Below its undercarriage, a figure swung in a rescue harness. From the flag of blond hair, Jack knew it was Lorna. The helicopter fought to slow its descent, wobbling wildly, rotors faltering. The pilot had the wherewithal to aim the craft away from the encampment, avoiding the gathered children.

Banking to the west, the chopper swung toward the bayou, dragging Lorna with it. She hung thirty feet below its floats. As the aircraft dropped, she struck the boardwalk hard and skidded across the planks on her back, dragged by the crashing helicopter.

But she wasn’t hauled far.

The chopper crashed into the forest just beyond the farm’s border. Spinning rotors sheared treetops, then the blades broke away and catapulted deeper in the bayou. Jack waited for an explosion, but only a thick cloud of smoke rolled into the sky. The hard-fought descent and cushion of the swampy bower must have blunted the impact.

“ Bolton! Reese!” Jack turned to his teammates, bellowing to be heard above the cries and screams from the camp. “Check on the pilot!”

As they took off Jack sprinted toward the nearest bridge, followed at his heels by Randy. He’d lost sight of Lorna.

Across the farm, a man staggered to his feet, backlit by flames. He stumbled forward, heading in Lorna’s direction, too. He carried a military-grade shotgun. It looked like an AA- 12, a combat auto-assault weapon used in urban warfare, capable of chewing apart a steel oil barrel at thirty yards or blasting through walls.

Jack had seen the man fall, followed by the accidental burst from his gun. Must’ve been running with his finger on the trigger. Goddamn yokel had more firepower than he could handle. He’d seen it often enough in the backwaters.

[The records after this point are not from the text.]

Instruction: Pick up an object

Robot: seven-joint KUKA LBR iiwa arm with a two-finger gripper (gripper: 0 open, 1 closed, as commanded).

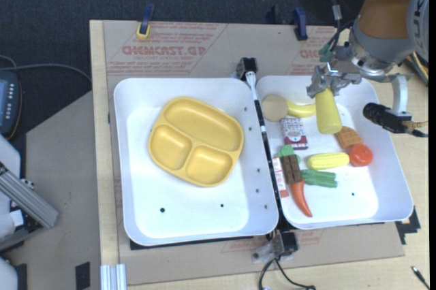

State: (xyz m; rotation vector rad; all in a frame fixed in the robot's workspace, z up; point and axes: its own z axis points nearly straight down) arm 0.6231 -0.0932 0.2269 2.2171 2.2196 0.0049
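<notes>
My claw (327, 83) hangs at the far edge of the right bin (392, 169), right over the top of the yellow bottle (328, 111), and I cannot tell how it is set. Toys crowd around the bottle: a banana (300, 108), a tan disc (274, 107), a small can (293, 130), a corn cob (327, 160), a tomato (360, 155) and a carrot (300, 199), leaving bare floor toward the bin's near right corner. The left bin (136, 166) holds a yellow divided plate (196, 140), with white floor open around it.

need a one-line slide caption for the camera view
KUKA gripper hovers over the toy-food bin near a yellow bottle; yellow divided plate sits in the left bin.
</notes>
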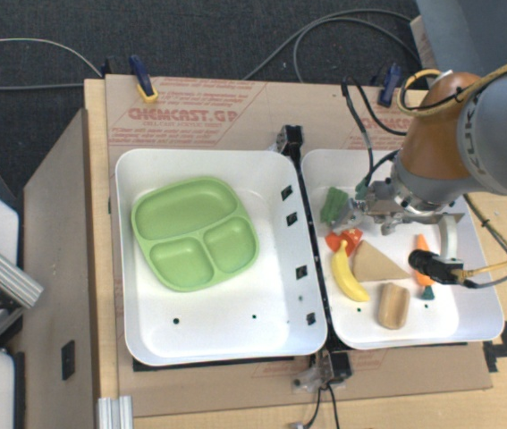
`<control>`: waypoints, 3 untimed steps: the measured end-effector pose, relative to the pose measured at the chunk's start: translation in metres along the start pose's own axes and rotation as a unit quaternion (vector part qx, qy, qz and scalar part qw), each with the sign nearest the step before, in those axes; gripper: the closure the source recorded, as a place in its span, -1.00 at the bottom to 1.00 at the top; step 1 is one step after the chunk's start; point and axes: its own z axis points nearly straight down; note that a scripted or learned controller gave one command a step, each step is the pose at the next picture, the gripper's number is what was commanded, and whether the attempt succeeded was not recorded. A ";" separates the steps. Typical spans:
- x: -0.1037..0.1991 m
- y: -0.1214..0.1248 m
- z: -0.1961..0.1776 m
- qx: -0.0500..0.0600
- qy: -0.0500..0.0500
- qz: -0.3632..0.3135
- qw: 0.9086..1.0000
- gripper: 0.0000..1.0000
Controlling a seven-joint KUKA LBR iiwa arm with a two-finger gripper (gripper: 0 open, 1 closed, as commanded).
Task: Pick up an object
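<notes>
My gripper hangs low over the middle of the right bin, under the arm's orange band. Around it lie several toy foods. A green vegetable piece sits just to its left, and a red pepper lies below that. A yellow banana and a tan wedge rest nearer the front, with a bread roll by the front wall. An orange carrot lies to the gripper's lower right, partly behind a black part. The wrist body hides what is directly beneath it.
The left bin holds a light green divided plate. A black divider rail runs between the bins. Cables trail over the right bin's back and right edges. Blue clamps hold the cardboard at the back.
</notes>
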 end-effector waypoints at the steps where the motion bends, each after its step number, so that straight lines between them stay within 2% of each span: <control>1: 0.000 0.001 -0.013 -0.002 0.000 0.000 1.000 1.00; 2: 0.000 -0.008 -0.067 -0.005 -0.002 0.000 1.000 1.00; 3: 0.006 0.003 -0.119 -0.006 -0.002 -0.002 1.000 1.00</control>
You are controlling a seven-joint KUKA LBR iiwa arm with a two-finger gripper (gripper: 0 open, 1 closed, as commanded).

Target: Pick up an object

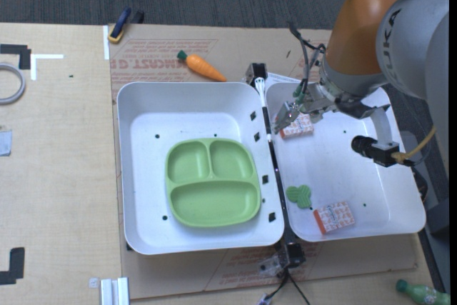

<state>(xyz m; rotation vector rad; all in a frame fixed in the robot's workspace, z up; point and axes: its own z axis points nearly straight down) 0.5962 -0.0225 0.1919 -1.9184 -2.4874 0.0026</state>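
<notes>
My gripper (288,115) hangs low over the far left corner of the right bin (378,214), close to the wall between the two bins. Right beside and partly under it lies a small red-and-white packet (297,127) on the bin floor. Whether the packet is gripped is not visible from this angle. A second red-and-white packet (334,216) lies near the front of the same bin. A small green leafy piece (300,196) sits just left of that packet.
The left bin (143,118) holds a green divided plate (212,182). A toy carrot (202,66) lies on the cardboard behind the bins. The grey arm with its orange band (360,25) covers the right bin's far right side.
</notes>
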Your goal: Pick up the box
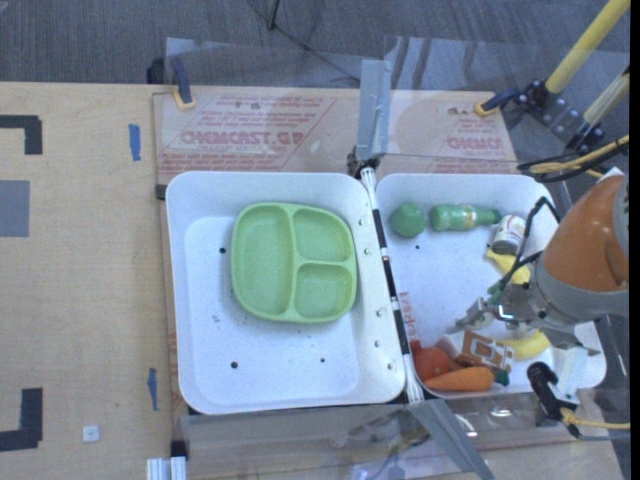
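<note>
The box point(487, 351) is a small brown carton with a white label. It lies near the front edge of the right bin point(440, 268), tilted against other items. My gripper point(497, 313) hangs just above and slightly behind the box, coming in from the right under the orange band of the arm point(590, 253). The metal parts of the gripper hide whatever is directly beneath it, and I see nothing held.
Around the box lie an orange carrot point(462, 378), a red item point(430, 360) and a yellow banana point(528, 345). At the back of the bin sit a green ball point(407, 219), a green bottle point(462, 216) and a small jar point(510, 233). The left bin point(200, 298) holds a green divided plate point(294, 262).
</note>
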`<state>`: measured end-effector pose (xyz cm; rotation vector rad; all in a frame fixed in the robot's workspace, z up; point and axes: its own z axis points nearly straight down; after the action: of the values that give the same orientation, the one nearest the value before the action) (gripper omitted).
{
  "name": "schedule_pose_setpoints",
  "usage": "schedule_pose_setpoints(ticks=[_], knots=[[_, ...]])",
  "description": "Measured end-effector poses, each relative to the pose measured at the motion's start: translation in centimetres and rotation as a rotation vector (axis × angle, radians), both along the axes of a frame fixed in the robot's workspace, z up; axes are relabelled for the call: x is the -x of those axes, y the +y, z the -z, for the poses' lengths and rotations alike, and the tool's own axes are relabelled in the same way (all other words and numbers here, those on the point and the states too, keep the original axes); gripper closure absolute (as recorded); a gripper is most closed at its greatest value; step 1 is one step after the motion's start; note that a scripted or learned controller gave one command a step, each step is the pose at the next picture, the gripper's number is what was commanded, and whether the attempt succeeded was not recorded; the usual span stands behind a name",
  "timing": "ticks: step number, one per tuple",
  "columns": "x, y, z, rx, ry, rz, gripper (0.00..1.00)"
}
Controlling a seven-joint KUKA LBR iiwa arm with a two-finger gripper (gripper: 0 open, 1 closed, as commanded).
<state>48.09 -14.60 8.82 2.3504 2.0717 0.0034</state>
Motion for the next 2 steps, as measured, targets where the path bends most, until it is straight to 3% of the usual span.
schedule_pose_setpoints(ticks=[1,2], knots=[[-0.10,-0.26,-1.07,0.007,-0.005,0.002,1.00],[-0.10,-0.25,-1.07,0.007,-0.005,0.002,0.00]])
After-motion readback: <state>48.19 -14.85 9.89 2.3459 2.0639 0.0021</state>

The bigger the gun, the bigger the ego.

Jack dismissed the jackass and searched for Lorna.

Was she still alive?

LORNA LAY ON her back, dazed, ears ringing. She must have blacked out for a moment. She rose up on an elbow and heard screaming nearby. As if she were waking from a nightmare, it took her half a breath to remember where she was. She remembered twisting on her back as she hit, protecting herself as best she could as she was dragged. Still, her entire backside felt as if someone had taken a belt sander to it.